### [Assignment]
When the string "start" is part of a line below, that line should be copied.

>>>

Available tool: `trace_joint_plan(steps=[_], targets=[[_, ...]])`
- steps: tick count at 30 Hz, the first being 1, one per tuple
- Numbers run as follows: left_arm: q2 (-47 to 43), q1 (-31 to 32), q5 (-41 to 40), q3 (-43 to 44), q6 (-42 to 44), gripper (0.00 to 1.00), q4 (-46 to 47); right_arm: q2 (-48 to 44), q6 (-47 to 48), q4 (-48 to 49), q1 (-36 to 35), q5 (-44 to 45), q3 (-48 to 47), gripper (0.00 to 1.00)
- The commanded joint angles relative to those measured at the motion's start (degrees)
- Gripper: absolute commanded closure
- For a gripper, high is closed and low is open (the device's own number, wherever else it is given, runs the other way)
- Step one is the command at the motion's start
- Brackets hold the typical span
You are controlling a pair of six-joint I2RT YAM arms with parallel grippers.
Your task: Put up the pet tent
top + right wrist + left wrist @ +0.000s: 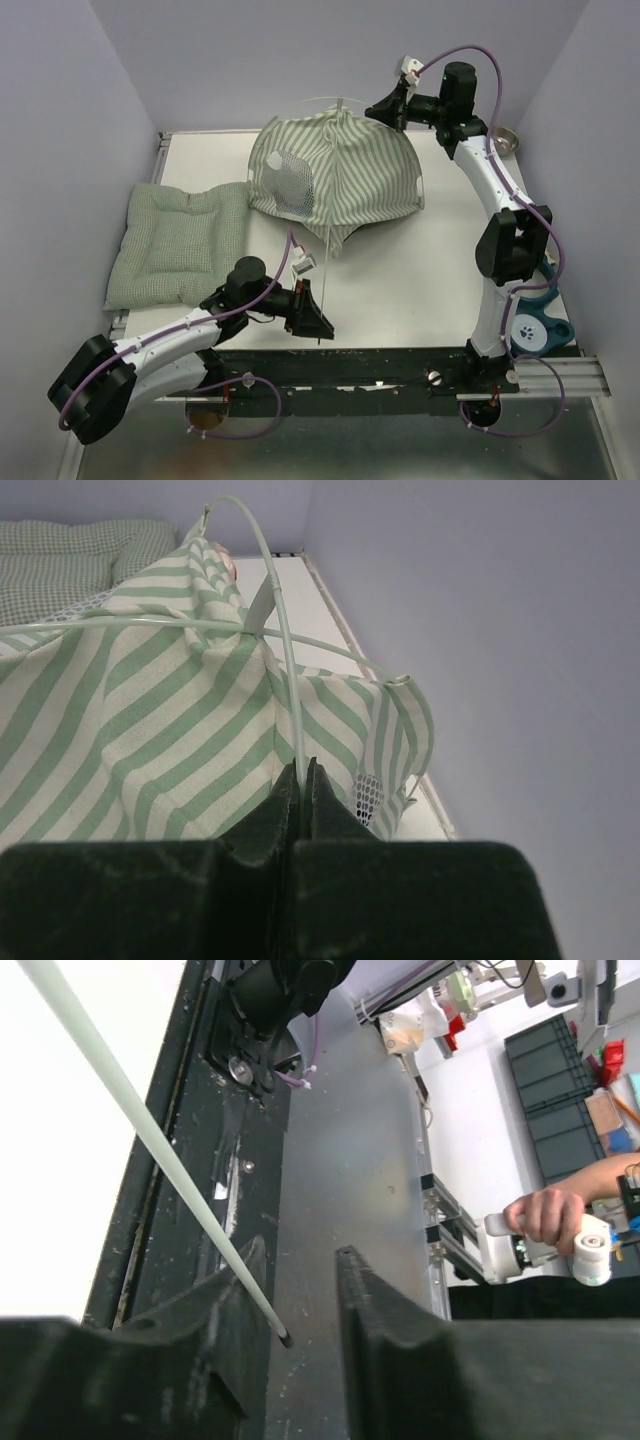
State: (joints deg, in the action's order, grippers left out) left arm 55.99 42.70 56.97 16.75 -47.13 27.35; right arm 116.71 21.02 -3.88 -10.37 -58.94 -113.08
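The pet tent [350,180] stands as a green-and-white striped dome at the back middle of the table, with a grey mesh window [288,180] on its left side. One thin whitish pole [323,300] runs from its front hem toward the near edge. Its dark tip [285,1338] lies between the fingers of my left gripper [300,1248], against the left finger [235,1290]. Those jaws stand apart, with a gap on the pole's right. My right gripper [300,765] is at the tent's back right [382,106], shut on another arched pole [285,660] above the striped fabric [150,730].
A flat green checked cushion [180,245] lies left of the tent. A small metal bowl [507,140] sits at the back right corner. A teal paw-print object [540,330] lies by the right arm's base. The black front rail [380,365] runs just under my left gripper.
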Motion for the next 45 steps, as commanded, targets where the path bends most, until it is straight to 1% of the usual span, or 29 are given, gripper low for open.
trace_joint_plan(steps=[1, 5, 6, 7, 9, 10, 11, 12, 14, 16, 17, 19, 20, 23, 25, 26, 27, 28, 29, 30, 32, 34, 36, 37, 39, 41, 42, 44, 45], targets=[[-0.97, 0.37, -1.86, 1.0, 2.48, 0.63, 1.91, 0.89, -1.59, 3.26, 0.62, -0.12, -0.74, 0.99], [-0.44, 0.37, -2.74, 2.49, 3.98, 0.62, 1.56, 0.45, -1.5, 3.27, 0.62, -1.35, 0.05, 0.99], [-0.09, 0.37, -2.92, 2.67, 3.89, 0.64, 1.65, 0.37, -1.24, 3.26, 0.7, -1.36, 0.31, 0.99], [0.17, 0.37, -3.0, 2.76, 3.81, 0.71, 2.17, 0.28, -1.15, 3.26, 0.62, -1.27, 0.4, 0.99], [0.7, 0.37, -3.0, 3.2, 3.63, 0.9, 2.7, 0.28, -1.5, 3.26, 0.62, -1.35, 0.49, 0.99], [0.7, 0.37, -3.53, 3.55, 3.54, 0.98, 2.7, 0.19, -1.85, 3.26, 0.62, -1.96, 0.4, 0.95], [0.7, 0.37, -3.97, 3.98, 3.8, 1.0, 2.44, 0.1, -2.38, 3.26, 0.62, -2.23, 0.49, 0.87], [0.7, 0.46, -4.58, 4.86, 3.98, 1.0, 1.57, -0.07, -2.99, 3.26, 0.62, -2.58, 0.66, 0.74], [1.23, 0.37, -5.29, 6.79, 4.33, 1.0, 0.16, -1.12, -4.31, 3.18, 0.62, -2.24, 1.89, 0.45], [1.84, 0.28, -5.82, 8.64, 4.33, 1.0, -0.72, -3.23, -4.32, 3.0, 0.62, -1.1, 4.52, 0.08], [2.19, 0.28, -6.25, 9.52, 4.42, 1.0, -1.16, -4.72, -4.14, 3.09, 0.62, -0.4, 6.19, 0.0], [2.98, 0.11, -6.87, 11.1, 3.72, 1.0, -1.6, -8.14, -4.23, 3.26, 0.62, 3.02, 11.1, 0.0], [3.42, 0.02, -7.05, 11.72, 3.02, 1.0, -0.73, -10.42, -4.32, 5.7, 0.62, 5.74, 13.3, 0.0], [4.65, -0.94, -7.92, 12.95, 1.26, 1.0, 0.24, -17.63, -7.13, 11.95, 0.62, 18.63, 21.56, 0.0], [5.53, -1.74, -7.67, 13.04, -0.41, 1.0, 2.78, -23.07, -5.29, 13.02, 0.7, 24.55, 24.91, 0.0], [5.97, -2.0, -8.01, 13.48, -0.68, 1.0, 2.88, -24.84, -4.06, 12.24, 1.14, 24.75, 25.36, 0.0], [6.67, -2.27, -8.01, 14.09, -0.76, 1.0, 2.79, -26.86, -4.14, 11.19, 2.27, 21.96, 25.45, 0.0], [7.46, -2.44, -7.93, 14.62, -0.77, 1.0, 3.14, -28.53, -5.53, 9.96, 3.5, 20.2, 25.36, 0.0], [8.08, -2.62, -7.93, 15.23, -0.94, 1.0, 3.49, -29.86, -7.9, 8.2, 4.04, 20.61, 25.45, 0.0], [8.78, -2.79, -8.1, 15.85, -1.12, 1.0, 4.1, -31.35, -8.53, 5.23, 4.22, 19.83, 25.54, 0.0], [10.19, -3.32, -7.58, 16.9, -2.17, 1.0, 6.3, -34.68, -6.0, -1.11, 4.31, 15.54, 26.93, 0.0], [11.42, -3.93, -7.49, 17.96, -3.13, 1.0, 7.18, -39.17, -9.91, -1.83, 4.31, 13.16, 32.89, 0.0], [12.3, -4.46, -7.23, 19.01, -4.71, 1.0, 9.46, -43.82, -10.38, -3.41, 4.22, 8.68, 40.35, 0.01], [12.74, -4.64, -7.31, 19.45, -5.16, 1.0, 9.82, -46.54, -12.47, -1.15, 4.22, 8.4, 45.87, 0.01], [13.62, -4.82, -7.49, 21.12, -5.51, 1.0, 10.61, -51.47, -15.73, 11.55, 4.22, 6.04, 58.43, 0.01], [14.58, -5.17, -7.4, 22.18, -6.39, 1.0, 12.01, -54.9, -13.82, 28.58, 3.09, 4.79, 70.91, 0.01], [14.85, -5.26, -7.23, 22.62, -6.91, 1.0, 12.54, -55.27, -11.37, 34.67, 1.51, 6.54, 74.89, 0.02], [15.73, -5.43, -6.61, 23.85, -7.53, 1.0, 12.81, -53.09, -3.39, 37.61, -3.23, 12.14, 77.03, 0.06], [15.99, -5.52, -6.26, 24.2, -7.62, 1.0, 12.81, -51.42, -3.26, 42.24, -4.64, 16.09, 78.09, 0.06]])
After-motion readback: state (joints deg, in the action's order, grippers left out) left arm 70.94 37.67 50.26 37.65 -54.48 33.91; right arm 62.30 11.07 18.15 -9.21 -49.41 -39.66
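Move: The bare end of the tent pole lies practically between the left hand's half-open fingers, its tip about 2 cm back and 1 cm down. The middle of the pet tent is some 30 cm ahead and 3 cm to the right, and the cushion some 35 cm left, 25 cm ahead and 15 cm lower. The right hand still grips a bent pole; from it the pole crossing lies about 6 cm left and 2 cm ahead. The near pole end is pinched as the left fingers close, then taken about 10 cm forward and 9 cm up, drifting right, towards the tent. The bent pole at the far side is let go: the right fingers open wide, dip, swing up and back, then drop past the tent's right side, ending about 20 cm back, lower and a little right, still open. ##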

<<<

### [Task response]
- The commanded joint angles relative to those measured at the motion's start (degrees)
- Step one is the command at the motion's start

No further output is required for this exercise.